- _Exercise_
Beneath this line is the data. Output exactly the lines from the line with "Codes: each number" to the line with "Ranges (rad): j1", both ends included, and nothing more.
___ Records shown ___
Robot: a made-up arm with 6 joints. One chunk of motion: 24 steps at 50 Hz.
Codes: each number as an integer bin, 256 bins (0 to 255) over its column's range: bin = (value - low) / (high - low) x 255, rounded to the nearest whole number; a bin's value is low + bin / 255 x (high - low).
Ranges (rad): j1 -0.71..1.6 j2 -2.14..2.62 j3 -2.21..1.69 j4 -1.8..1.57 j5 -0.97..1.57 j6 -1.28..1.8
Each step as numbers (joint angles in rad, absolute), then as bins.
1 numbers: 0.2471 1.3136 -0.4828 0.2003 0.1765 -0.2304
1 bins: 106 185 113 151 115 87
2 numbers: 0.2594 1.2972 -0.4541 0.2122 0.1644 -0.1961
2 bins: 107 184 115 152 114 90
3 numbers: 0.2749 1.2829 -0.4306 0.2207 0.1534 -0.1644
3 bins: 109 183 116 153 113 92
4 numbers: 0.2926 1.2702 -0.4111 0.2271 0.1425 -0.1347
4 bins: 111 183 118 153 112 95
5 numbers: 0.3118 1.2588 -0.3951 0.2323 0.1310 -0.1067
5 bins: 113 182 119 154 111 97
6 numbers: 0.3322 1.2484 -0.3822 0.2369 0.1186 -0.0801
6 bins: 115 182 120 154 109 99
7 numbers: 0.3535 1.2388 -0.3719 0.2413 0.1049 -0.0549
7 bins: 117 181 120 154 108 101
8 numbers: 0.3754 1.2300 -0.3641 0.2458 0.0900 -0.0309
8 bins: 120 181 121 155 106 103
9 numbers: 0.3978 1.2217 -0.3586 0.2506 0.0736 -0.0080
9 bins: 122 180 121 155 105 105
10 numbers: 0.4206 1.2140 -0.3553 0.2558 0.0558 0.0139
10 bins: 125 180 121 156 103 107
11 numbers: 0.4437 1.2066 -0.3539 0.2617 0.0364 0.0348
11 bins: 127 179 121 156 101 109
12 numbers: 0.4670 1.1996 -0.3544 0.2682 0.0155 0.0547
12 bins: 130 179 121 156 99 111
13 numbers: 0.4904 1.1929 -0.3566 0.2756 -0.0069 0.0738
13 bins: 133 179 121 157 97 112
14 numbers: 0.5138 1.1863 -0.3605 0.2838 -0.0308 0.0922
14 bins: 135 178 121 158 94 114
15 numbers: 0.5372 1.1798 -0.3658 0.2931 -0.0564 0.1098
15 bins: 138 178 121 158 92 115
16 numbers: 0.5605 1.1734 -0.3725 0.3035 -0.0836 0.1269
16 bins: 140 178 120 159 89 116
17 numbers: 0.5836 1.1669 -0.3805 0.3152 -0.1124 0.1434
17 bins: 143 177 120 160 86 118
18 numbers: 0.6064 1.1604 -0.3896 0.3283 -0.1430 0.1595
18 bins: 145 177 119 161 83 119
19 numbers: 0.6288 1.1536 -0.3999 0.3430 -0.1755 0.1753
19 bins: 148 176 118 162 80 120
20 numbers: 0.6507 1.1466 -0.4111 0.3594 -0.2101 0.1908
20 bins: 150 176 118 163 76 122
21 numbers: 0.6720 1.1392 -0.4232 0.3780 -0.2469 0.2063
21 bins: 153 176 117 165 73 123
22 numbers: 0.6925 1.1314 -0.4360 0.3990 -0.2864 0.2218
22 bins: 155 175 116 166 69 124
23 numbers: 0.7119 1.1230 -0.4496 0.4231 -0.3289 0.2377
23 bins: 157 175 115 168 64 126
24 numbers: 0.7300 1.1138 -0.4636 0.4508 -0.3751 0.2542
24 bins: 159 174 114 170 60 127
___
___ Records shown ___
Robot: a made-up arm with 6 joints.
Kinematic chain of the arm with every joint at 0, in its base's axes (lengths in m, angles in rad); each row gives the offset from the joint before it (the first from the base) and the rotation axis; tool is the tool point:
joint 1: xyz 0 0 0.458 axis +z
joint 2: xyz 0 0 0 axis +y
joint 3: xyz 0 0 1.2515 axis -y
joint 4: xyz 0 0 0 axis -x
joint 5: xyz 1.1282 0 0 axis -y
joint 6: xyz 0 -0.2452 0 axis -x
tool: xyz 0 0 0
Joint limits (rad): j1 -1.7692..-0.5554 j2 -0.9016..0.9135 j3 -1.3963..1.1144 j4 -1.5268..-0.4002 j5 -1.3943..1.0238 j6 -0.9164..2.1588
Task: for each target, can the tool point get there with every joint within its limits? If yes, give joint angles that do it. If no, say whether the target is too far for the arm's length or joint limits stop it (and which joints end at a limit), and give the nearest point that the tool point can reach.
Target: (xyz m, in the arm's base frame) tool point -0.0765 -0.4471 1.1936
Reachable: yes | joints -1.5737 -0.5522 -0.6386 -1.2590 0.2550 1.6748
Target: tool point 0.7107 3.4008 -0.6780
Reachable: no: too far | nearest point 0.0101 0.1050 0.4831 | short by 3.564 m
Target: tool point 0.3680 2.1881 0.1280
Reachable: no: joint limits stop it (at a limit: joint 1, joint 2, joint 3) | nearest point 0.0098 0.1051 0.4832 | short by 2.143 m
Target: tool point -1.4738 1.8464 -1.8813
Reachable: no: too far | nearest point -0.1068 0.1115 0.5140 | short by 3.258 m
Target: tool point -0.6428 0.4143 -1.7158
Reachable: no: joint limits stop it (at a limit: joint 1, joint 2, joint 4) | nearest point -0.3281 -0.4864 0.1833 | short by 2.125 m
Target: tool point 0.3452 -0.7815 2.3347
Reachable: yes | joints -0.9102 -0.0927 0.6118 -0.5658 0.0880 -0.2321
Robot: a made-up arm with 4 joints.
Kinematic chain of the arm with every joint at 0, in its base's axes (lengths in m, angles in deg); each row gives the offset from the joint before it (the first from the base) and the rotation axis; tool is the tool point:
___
- _Written reply_
Codes: each number as an integer bin, 256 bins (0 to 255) over its column's range: bin = (value - low) / (high - low) x 255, rounded to the nearest whole number; a bin's value is low + bin / 255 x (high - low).
Ranges (rad): j1 -0.71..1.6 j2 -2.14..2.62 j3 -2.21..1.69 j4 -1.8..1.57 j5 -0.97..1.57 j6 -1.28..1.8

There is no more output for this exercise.